- Directed by: Mark Sawers
- Written by: Mark Sawers
- Produced by: Leah Mallen
- Starring: David Lewis Deanna Milligan
- Cinematography: John Houtman
- Edited by: Michelle Floyd
- Music by: Don MacDonald
- Production company: Mark Sawers Productions
- Distributed by: AtomFilms
- Release date: September 13, 1998 (TIFF);
- Running time: 13 minutes
- Country: Canada
- Language: English

= Shoes Off! =

Shoes Off! is a Canadian short comedy film, directed by Mark Sawers and released in 1998. The film stars David Lewis as Stuart, a man who becomes entranced with a woman (Deanna Milligan) he meets in an elevator wearing a sexy pair of boots, but is too shy to talk to her.

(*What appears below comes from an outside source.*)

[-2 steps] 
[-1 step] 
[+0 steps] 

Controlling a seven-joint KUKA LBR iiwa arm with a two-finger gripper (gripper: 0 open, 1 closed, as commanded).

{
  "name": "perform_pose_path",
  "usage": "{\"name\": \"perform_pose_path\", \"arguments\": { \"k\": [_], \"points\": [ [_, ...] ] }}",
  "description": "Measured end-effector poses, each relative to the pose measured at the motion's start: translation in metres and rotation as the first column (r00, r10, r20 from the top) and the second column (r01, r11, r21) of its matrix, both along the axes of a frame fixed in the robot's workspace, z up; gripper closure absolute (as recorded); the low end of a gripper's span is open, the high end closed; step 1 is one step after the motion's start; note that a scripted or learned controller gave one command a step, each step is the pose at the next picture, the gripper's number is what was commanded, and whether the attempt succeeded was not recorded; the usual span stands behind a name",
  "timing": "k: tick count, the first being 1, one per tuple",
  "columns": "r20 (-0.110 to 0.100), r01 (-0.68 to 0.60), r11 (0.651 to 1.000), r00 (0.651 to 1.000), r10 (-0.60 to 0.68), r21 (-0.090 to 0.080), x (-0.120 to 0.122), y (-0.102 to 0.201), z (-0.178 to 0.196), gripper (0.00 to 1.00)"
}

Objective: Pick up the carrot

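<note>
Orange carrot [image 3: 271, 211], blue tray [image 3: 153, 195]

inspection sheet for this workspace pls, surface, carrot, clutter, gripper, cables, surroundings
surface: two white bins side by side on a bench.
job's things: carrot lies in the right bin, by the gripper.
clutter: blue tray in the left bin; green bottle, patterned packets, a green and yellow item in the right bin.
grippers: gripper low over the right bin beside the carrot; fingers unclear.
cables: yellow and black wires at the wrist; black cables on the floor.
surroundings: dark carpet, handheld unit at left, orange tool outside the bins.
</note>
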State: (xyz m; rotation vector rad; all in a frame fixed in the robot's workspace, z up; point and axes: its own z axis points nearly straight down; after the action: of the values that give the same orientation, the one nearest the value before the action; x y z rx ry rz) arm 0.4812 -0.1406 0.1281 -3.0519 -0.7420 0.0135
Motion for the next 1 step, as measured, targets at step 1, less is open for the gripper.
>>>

Some time later, he sees her again getting out of a taxi at a house party and decides to follow her in so he can finally meet her; however, his efforts are complicated by the hosts' "shoes off" policy, both because he has a hole in his sock and because he had paid more attention to the woman's boots than her face and thus struggles to identify who he's looking for.

The cast also includes Kurt Max Runte and Marcus Hondro as other occupants of the elevator, Richard Side and Jane Sowerby as the couple hosting the party, and Ken Tremblett, Suzin Schiff, Michael Cram, J. Douglas Stuart, Deshka Penoff and Lesley Ewen as other party guests.

The film features an operatic score composed by Don MacDonald, and performed by Colin Balzar and Alison Girvan.

==Distribution==
The film premiered at the 1998 Toronto International Film Festival, and was subsequently screened in the International Critics' Week program at the 1999 Cannes Film Festival.

It received a brief theatrical run as the opening film to some Canadian screenings of the feature film Besieged. It was subsequently broadcast by CBC Television as an episode of Canadian Reflections.

==Awards==
The film was a Genie Award nominee for Best Live Action Short Drama at the 19th Genie Awards in 1999.

At Cannes, the film won the Canal+ Award.